One of the major purposes of the articles, beyond their descriptive purposes, was to indicate that, despite the differences, the various imperialisms worked hand in glove in achieving certain common aims, that the general, overall aspects of the occupation, as affecting the mass of Germans, was essentially the same. It is almost beyond belief that any other meaning could have been established.

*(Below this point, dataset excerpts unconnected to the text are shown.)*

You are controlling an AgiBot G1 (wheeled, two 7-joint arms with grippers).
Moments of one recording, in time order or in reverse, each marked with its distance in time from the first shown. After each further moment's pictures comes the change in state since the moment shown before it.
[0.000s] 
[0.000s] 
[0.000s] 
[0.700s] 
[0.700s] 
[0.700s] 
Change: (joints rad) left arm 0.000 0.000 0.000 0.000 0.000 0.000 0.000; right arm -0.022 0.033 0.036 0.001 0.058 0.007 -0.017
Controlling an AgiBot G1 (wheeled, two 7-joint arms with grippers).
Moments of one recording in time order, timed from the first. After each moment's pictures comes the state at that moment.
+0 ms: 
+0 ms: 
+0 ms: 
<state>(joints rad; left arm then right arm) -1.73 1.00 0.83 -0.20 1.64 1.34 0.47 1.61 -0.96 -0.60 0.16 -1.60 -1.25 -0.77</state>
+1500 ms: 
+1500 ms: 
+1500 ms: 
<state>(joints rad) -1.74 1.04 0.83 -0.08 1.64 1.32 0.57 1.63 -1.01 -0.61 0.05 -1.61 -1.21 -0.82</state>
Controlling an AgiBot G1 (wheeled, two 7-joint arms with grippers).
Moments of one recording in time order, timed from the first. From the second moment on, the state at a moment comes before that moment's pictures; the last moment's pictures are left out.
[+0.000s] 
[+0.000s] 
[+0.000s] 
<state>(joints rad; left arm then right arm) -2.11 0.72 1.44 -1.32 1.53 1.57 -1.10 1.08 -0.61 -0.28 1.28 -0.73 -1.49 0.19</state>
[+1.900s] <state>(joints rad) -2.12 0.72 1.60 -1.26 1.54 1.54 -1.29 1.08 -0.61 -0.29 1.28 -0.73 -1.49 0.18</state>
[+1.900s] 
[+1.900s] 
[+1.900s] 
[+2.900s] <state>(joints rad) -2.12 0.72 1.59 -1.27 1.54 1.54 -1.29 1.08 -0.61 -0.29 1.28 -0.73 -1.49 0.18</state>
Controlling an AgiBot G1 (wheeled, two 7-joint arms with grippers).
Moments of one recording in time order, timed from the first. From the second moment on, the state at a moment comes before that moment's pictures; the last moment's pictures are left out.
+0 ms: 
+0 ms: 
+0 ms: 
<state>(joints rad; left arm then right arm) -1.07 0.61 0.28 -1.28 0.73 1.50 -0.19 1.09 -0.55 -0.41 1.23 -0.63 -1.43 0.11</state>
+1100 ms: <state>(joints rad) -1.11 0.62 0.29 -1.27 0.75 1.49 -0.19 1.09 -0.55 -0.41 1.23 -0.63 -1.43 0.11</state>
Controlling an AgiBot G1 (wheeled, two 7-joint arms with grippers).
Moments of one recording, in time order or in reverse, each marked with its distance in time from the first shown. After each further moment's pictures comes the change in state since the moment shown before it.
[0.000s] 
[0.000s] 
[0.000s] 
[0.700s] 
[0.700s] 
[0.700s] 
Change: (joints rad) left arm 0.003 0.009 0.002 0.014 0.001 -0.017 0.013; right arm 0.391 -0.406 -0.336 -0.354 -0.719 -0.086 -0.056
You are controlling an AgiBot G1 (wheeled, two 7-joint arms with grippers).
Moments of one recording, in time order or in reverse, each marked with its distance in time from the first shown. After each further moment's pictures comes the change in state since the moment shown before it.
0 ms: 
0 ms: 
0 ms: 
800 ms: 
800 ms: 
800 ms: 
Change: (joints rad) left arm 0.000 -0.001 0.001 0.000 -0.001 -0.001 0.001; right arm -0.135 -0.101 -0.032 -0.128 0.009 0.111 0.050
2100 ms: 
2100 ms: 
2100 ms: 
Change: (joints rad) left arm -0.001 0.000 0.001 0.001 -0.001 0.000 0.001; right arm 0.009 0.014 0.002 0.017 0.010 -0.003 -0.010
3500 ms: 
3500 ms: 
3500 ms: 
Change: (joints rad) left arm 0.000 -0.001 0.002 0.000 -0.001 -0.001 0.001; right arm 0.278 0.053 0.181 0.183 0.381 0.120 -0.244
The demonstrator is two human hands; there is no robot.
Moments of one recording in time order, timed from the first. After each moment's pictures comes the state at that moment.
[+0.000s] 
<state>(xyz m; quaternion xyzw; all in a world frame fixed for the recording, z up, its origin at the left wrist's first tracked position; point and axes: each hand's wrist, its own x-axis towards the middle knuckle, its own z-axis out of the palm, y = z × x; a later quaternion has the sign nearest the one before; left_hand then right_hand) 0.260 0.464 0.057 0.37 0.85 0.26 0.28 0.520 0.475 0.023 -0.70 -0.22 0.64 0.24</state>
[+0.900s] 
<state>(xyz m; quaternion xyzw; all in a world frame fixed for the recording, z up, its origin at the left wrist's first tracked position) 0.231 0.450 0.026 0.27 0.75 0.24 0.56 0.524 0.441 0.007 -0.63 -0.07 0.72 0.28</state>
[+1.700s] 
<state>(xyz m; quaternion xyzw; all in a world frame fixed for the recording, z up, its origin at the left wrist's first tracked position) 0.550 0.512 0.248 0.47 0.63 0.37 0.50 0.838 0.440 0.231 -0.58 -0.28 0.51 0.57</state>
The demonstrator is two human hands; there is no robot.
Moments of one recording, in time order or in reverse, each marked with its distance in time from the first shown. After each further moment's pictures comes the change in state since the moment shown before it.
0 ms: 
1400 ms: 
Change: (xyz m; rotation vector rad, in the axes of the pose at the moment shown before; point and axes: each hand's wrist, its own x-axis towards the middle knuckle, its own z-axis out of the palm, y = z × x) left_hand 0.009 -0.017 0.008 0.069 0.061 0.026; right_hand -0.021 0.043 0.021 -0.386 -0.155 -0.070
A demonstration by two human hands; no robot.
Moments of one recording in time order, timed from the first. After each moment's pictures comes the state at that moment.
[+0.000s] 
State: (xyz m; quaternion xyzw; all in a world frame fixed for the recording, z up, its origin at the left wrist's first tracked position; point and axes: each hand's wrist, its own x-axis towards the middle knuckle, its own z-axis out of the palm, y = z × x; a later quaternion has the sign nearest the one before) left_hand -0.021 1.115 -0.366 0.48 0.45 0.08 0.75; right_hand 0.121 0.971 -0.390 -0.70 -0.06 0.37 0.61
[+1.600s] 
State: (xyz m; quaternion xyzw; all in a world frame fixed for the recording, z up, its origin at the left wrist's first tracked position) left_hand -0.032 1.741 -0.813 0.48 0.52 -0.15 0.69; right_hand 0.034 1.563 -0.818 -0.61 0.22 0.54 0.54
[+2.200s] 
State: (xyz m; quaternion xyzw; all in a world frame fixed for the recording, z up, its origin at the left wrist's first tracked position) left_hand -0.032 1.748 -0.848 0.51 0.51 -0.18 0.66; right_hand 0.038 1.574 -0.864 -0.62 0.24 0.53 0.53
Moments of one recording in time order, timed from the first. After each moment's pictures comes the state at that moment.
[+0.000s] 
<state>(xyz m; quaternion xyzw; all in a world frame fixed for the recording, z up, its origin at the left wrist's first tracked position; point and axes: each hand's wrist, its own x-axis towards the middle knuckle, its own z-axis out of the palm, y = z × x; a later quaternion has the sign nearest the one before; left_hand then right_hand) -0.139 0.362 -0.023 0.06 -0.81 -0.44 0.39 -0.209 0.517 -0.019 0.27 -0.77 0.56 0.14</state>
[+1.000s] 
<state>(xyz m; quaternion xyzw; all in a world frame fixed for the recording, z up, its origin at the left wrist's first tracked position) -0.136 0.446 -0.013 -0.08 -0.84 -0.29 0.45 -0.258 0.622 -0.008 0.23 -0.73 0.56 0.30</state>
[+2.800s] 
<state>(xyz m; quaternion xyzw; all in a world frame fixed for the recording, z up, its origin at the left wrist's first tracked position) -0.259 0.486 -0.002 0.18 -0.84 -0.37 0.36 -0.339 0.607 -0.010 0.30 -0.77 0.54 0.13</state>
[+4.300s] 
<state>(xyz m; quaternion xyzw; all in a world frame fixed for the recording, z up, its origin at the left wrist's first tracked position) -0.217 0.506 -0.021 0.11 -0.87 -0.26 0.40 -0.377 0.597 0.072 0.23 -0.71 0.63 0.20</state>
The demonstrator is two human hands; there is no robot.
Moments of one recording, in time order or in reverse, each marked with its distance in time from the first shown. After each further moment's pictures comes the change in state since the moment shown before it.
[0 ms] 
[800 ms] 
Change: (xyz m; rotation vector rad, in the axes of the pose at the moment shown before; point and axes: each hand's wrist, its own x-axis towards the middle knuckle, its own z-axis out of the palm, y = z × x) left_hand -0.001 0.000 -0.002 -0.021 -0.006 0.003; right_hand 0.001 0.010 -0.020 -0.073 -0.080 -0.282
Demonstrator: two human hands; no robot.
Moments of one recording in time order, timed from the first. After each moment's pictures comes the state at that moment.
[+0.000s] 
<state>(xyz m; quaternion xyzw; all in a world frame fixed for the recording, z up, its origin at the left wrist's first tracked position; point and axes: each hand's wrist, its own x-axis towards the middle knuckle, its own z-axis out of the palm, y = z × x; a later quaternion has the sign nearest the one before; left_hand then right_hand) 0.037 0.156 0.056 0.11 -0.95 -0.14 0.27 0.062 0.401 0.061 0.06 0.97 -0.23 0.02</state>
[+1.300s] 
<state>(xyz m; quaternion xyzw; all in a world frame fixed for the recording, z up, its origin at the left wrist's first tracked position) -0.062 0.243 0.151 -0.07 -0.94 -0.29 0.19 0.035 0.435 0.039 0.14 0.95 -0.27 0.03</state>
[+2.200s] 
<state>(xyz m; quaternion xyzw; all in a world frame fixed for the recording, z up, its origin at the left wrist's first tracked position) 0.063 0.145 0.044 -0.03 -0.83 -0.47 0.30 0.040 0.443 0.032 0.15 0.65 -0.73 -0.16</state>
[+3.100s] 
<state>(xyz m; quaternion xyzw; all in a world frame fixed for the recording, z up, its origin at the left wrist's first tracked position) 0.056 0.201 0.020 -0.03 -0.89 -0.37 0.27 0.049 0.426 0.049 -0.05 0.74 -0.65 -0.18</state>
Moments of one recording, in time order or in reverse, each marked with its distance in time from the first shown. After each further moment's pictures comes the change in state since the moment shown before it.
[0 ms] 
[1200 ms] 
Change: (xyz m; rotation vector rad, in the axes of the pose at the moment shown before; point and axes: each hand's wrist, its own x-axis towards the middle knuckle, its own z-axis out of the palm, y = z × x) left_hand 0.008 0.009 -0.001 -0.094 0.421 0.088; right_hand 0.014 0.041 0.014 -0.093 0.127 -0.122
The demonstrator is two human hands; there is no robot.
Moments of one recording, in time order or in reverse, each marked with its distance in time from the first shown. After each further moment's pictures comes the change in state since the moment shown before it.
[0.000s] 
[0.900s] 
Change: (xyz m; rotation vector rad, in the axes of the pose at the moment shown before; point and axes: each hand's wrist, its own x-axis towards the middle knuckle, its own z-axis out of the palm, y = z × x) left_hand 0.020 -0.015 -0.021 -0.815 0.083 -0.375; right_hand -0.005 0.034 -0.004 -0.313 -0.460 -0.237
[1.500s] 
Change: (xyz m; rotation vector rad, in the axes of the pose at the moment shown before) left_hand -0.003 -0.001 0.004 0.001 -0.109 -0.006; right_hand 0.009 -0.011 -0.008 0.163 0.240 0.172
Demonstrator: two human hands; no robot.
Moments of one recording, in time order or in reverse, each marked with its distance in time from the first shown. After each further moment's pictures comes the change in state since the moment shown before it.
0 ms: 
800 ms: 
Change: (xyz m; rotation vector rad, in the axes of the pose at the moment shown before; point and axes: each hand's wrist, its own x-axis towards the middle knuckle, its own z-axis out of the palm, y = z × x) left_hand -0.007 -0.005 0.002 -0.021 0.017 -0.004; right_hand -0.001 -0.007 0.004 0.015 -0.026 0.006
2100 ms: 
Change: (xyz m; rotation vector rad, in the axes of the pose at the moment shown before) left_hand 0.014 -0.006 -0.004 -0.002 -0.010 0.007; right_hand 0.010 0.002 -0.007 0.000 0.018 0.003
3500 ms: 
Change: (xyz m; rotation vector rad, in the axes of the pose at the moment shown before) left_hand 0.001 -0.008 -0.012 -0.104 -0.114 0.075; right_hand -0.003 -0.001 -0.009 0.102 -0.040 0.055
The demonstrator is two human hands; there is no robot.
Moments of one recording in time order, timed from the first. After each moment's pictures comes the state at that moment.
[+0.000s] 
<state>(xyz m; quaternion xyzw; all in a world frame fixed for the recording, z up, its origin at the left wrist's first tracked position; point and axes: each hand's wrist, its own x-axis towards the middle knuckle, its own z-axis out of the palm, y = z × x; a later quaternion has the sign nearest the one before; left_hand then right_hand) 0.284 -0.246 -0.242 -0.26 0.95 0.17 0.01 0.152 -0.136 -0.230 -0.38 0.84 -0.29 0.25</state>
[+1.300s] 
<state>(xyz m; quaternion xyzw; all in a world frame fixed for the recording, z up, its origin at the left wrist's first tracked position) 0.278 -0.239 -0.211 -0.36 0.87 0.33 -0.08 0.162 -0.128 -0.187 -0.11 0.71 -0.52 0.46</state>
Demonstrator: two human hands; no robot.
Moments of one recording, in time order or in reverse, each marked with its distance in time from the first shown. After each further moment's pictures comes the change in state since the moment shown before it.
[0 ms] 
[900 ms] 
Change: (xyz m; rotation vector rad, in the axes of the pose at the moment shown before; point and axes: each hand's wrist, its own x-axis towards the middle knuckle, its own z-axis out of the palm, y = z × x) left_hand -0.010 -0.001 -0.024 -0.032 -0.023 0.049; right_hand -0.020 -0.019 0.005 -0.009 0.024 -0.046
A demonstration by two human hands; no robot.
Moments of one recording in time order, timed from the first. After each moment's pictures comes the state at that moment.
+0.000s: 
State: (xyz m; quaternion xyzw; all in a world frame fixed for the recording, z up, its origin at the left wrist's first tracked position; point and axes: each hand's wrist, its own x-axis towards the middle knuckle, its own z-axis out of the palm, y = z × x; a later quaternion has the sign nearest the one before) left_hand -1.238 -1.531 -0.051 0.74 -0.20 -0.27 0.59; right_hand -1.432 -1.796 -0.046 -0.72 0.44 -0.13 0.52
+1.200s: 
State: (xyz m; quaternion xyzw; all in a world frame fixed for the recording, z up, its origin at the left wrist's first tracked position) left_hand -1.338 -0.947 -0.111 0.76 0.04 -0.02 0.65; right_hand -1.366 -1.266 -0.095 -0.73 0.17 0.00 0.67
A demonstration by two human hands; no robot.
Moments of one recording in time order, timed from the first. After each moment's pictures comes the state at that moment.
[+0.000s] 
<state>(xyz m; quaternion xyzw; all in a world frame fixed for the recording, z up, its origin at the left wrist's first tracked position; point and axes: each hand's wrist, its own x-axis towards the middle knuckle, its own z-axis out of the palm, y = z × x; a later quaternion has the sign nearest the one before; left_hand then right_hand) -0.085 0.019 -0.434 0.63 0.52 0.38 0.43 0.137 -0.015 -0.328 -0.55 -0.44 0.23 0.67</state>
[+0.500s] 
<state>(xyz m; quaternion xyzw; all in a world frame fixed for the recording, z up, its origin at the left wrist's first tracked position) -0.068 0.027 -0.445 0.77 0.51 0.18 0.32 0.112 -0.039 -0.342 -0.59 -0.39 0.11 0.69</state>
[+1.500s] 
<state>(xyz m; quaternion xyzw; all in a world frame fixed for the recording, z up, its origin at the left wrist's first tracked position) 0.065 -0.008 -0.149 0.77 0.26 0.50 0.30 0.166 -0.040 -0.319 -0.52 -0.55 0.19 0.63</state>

Finally, although we do not grasp Leder’s ideas on the question of European and German stability, and although we do not at all grasp his motivation or evidence in predicting a period of “acute crisis,” we take it for granted that any real, durable stability in Germany is out of the question, if alone for the reason that growing conflicts between the rivals exclude this. What the imperialist powers had in common is now rapidly being replaced with what they do not have in common – their mutual desires and needs to court and win Germany as a whole. This is perfectly clear, particularly since Byrnes’ Stuttgart address. The concrete consequences of this falling apart of the thieves are just beginning to be felt, and are of the utmost objective significance for the slowly reviving German working class movement. It is our intention to analyze these new trends in Germany and their results in the next, December issue of The New International, for this represents a new phase in the entire process, but certainly not disconnected from the first phase we have previously described.
1*. Henry Judd was a pseudonym of Sidney Plastrik.